Una revisión práctica antes de presentar
La forma más segura de trabajar es cerrar primero el mapa de vinculaciones. Hay que identificar socios, matrices, filiales, administradores y demás personas o entidades relacionadas, incluidos los vínculos indirectos. Después se agrupan las operaciones por naturaleza y método de valoración.
- Reúne facturas, contratos y extractos contables del ejercicio.
- Identifica todas las contrapartes vinculadas, también las extranjeras.
- Agrupa servicios, préstamos, alquileres, compraventas y otras operaciones comparables.
- Calcula la cifra de negocios y contrasta los límites del 50 %, 100.000 euros y 250.000 euros.
- Comprueba si hay operaciones específicas o relaciones con jurisdicciones no cooperativas.
- Concilia los importes con la contabilidad y prepara la documentación de mercado.
- Presenta electrónicamente dentro del plazo y guarda el justificante.
Cuando el grupo empresarial es pequeño, esta revisión puede organizarse con una hoja de cálculo bien estructurada. Si hay préstamos intragrupo, cánones, reestructuraciones, transmisiones de activos o importes cercanos a los límites, la revisión de un asesor fiscal suele compensar porque el riesgo no está solo en marcar una casilla, sino en justificar el criterio utilizado.
La decisión correcta depende más del vínculo que del país
La idea que conviene conservar es sencilla. Una factura extranjera no activa automáticamente esta obligación, y una factura sin IVA tampoco queda fuera del análisis. Primero hay que determinar si existe vinculación, después agrupar las operaciones y finalmente comprobar los umbrales y las operaciones específicas.
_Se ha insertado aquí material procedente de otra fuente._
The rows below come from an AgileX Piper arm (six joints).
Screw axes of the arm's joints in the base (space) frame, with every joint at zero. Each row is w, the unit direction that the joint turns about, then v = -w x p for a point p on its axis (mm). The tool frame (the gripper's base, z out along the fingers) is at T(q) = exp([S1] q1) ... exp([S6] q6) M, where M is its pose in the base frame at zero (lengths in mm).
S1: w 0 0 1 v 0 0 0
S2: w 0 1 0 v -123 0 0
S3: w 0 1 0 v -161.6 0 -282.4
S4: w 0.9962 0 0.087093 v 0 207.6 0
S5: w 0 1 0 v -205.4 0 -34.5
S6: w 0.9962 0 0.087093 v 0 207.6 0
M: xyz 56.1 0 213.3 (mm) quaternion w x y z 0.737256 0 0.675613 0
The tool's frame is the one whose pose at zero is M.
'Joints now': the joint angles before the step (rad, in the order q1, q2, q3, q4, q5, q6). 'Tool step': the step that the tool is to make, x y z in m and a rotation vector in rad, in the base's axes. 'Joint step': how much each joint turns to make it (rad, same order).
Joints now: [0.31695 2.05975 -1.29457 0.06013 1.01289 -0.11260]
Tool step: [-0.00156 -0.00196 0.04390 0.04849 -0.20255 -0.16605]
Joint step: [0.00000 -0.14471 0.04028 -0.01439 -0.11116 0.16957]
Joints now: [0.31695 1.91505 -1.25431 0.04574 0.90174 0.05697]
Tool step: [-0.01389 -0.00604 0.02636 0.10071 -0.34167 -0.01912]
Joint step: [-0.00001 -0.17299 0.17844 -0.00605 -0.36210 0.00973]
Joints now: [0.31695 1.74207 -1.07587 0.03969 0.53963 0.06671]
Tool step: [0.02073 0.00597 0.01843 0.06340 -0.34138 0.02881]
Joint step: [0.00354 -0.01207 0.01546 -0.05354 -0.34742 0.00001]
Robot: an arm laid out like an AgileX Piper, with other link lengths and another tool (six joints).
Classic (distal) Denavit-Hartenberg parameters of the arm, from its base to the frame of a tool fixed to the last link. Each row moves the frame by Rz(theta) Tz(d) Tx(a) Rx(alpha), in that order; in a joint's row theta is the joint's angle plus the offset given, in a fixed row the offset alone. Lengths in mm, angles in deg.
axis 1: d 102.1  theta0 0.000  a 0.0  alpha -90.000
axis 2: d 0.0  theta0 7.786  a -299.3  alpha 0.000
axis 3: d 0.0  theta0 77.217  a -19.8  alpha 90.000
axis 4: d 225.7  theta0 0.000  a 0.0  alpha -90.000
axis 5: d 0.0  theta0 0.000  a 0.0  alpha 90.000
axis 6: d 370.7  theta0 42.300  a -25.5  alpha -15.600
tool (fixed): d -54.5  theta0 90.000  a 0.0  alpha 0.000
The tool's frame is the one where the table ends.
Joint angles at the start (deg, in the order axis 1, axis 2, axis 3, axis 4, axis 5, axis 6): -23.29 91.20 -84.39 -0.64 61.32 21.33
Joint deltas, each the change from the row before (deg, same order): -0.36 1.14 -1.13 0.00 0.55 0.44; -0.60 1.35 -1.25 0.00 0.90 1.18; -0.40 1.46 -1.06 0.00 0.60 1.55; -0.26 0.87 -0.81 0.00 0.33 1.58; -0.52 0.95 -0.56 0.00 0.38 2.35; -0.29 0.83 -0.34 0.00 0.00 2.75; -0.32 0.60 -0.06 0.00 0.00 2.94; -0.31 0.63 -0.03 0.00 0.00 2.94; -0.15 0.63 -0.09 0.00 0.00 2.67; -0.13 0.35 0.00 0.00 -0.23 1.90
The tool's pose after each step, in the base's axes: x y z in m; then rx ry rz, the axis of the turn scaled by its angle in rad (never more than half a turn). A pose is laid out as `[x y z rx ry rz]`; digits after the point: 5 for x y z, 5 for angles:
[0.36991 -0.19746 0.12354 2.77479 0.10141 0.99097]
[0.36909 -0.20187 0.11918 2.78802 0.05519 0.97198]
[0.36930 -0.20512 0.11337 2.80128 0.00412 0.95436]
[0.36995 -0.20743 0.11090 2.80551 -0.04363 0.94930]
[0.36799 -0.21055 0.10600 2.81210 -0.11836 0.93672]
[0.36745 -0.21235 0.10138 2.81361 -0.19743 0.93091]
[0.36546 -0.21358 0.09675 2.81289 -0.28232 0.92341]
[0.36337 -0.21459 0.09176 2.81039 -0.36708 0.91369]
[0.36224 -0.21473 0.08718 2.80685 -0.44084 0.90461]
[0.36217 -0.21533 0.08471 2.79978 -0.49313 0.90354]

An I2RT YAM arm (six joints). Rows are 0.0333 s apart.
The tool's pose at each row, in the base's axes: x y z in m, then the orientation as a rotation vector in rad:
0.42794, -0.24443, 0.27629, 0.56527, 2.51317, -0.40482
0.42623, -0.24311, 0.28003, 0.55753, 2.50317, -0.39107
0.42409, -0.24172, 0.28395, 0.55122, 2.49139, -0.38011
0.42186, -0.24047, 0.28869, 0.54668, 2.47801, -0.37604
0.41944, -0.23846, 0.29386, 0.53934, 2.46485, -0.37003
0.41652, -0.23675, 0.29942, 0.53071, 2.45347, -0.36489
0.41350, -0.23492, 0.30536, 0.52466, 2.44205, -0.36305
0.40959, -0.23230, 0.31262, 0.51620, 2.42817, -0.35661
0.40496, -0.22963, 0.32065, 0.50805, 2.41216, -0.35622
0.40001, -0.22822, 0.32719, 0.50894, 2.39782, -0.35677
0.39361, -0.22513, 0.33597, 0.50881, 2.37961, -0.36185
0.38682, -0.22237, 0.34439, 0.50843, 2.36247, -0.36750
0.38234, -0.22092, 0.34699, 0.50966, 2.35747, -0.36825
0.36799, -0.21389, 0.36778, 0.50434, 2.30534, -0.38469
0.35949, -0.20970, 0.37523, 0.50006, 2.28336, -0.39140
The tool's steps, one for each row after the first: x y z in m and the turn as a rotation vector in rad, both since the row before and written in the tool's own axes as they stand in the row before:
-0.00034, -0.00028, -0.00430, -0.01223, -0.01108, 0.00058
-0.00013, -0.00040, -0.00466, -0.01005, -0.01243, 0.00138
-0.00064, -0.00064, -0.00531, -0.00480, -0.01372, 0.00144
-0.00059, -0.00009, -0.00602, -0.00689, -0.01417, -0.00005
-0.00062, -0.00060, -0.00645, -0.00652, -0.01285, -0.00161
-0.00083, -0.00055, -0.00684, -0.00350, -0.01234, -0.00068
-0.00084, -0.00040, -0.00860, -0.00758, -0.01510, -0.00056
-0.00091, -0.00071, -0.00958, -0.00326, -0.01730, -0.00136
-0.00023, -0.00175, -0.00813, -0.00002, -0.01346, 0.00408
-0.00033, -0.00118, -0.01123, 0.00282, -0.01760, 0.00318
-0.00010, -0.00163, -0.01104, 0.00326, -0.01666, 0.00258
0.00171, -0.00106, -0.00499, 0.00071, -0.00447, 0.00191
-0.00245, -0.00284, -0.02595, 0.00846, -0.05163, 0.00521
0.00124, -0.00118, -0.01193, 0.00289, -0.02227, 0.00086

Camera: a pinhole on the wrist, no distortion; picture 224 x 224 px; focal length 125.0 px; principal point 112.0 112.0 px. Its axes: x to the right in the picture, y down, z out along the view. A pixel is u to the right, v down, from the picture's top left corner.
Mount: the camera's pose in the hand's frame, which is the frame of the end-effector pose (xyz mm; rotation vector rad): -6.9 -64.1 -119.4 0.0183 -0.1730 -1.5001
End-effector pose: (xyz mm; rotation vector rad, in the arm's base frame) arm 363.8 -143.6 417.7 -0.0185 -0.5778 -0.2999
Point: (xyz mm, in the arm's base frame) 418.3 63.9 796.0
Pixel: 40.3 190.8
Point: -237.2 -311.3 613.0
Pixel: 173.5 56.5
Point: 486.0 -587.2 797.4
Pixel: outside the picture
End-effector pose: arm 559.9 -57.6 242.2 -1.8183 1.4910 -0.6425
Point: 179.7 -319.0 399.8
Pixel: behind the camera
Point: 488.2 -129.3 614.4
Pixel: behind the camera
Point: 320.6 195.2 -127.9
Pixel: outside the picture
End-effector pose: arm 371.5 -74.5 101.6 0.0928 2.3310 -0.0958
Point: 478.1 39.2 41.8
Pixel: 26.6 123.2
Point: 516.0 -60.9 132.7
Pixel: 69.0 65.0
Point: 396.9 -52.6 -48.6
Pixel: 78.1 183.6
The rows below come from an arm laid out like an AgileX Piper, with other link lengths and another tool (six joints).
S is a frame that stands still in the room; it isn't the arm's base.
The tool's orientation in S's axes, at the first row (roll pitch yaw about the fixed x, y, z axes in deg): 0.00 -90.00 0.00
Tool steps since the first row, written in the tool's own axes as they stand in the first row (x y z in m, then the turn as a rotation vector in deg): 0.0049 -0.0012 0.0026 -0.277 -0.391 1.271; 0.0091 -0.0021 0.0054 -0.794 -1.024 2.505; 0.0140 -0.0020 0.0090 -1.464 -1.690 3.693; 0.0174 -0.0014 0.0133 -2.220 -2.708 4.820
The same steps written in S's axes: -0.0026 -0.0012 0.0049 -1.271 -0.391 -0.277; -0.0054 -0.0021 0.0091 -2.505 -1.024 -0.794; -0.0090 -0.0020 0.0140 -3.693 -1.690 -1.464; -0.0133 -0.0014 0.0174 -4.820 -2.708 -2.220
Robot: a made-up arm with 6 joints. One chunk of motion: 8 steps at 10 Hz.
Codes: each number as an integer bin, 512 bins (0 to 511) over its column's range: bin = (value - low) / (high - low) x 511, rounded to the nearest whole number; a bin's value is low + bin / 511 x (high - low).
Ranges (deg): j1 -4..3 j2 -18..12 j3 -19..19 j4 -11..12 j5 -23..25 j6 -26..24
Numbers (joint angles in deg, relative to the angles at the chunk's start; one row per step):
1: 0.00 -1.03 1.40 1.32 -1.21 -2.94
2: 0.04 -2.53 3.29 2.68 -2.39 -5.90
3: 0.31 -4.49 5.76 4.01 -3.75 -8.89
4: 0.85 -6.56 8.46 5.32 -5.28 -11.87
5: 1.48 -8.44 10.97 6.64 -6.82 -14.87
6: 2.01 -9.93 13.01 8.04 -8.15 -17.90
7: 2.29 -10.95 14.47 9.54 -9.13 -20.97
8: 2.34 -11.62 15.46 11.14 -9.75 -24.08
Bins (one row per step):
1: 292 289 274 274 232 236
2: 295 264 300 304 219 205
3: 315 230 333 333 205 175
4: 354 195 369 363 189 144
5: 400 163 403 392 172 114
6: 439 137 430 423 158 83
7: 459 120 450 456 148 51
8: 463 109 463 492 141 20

También recomiendo separar tres carpetas desde el principio. Una debe contener las facturas y contratos, otra los cálculos de precios de transferencia y la tercera los justificantes de cada declaración presentada. Esa organización permite responder con rapidez si la AEAT solicita información y evita reconstruir el ejercicio varios años después.
En materia fiscal, presentar un formulario no basta si los datos no cuentan con respaldo. La mejor protección es una combinación de importes coherentes, precios razonables y documentación conservada antes de que llegue cualquier requerimiento.